Laszlo lui offrit son plus beau sourire. Il était bêtement heureux, alors qu'elle ne lui avait même pas dit clairement qu'elle le trouvait à son goût ! Il s'agissait toutefois d'une petite victoire.

— Merci. Pour Gregory, je veux dire, reprit la jeune femme après un temps. Vous et votre frère l'avez mis à l'aise. Il a beaucoup de mal à s'intégrer en société. Il est unique en son genre. Il a beaucoup à offrir, mais l'on s'arrête souvent à la surface.

Son expression fataliste peina son interlocuteur. Il découvrait là une de ces épreuves qui l'avaient forgée.

— Tout le plaisir est pour moi. Nous avons seulement fait connaissance, mais je pense que c'est un bon garçon. Il a sans doute besoin de temps pour s'habituer à échanger avec les autres.

Diane secoua tristement la tête.

— Je crains que cela n'aidera guère. Il est ainsi depuis l'enfance. Il y a des moments...

Elle chercha ses mots, la mine contemplative, puis lui expliqua de son mieux :

— Il se renferme totalement. Il ne veut plus ni voir ni entendre le monde qui l'entoure. C'est comme si tout devenait trop pour lui.
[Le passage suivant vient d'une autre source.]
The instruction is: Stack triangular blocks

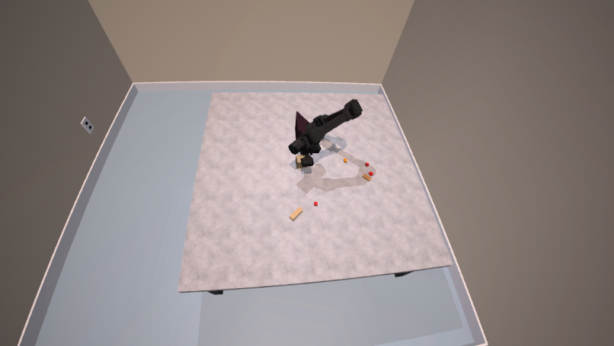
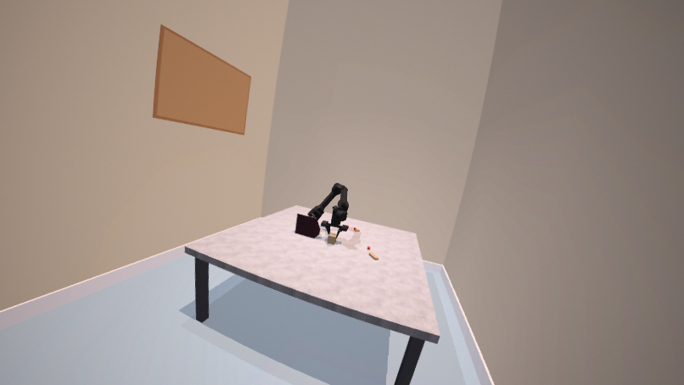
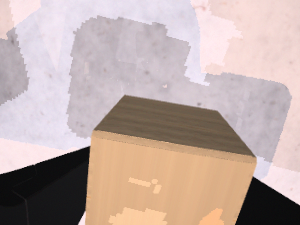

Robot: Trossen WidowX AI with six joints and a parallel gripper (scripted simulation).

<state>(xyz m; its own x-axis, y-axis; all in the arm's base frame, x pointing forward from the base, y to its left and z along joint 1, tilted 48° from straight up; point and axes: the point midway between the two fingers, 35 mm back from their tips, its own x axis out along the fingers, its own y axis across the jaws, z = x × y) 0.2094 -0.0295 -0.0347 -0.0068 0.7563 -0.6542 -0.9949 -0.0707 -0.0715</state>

L'ancien combattant posa une main réconfortante sur son épaule. Cette fois-ci, elle ne repoussa pas son geste. Elle venait de lui livrer une part importante d'elle-même, et il vit dans ses yeux émeraude qu'elle en prenait conscience. Il eut l'impression d'avoir acquis un peu de sa confiance en traitant son frère comme n'importe quel autre gentilhomme de sa connaissance. À présent, elle savait qu'il n'était pas foncièrement mauvais, même si elle conservait sans doute des a priori à son égard. Sa rancœur ne s'envolerait pas du jour au lendemain, cependant il parviendrait à lui montrer petit à petit qu'il était un homme honorable... et surtout, aimable et désirable.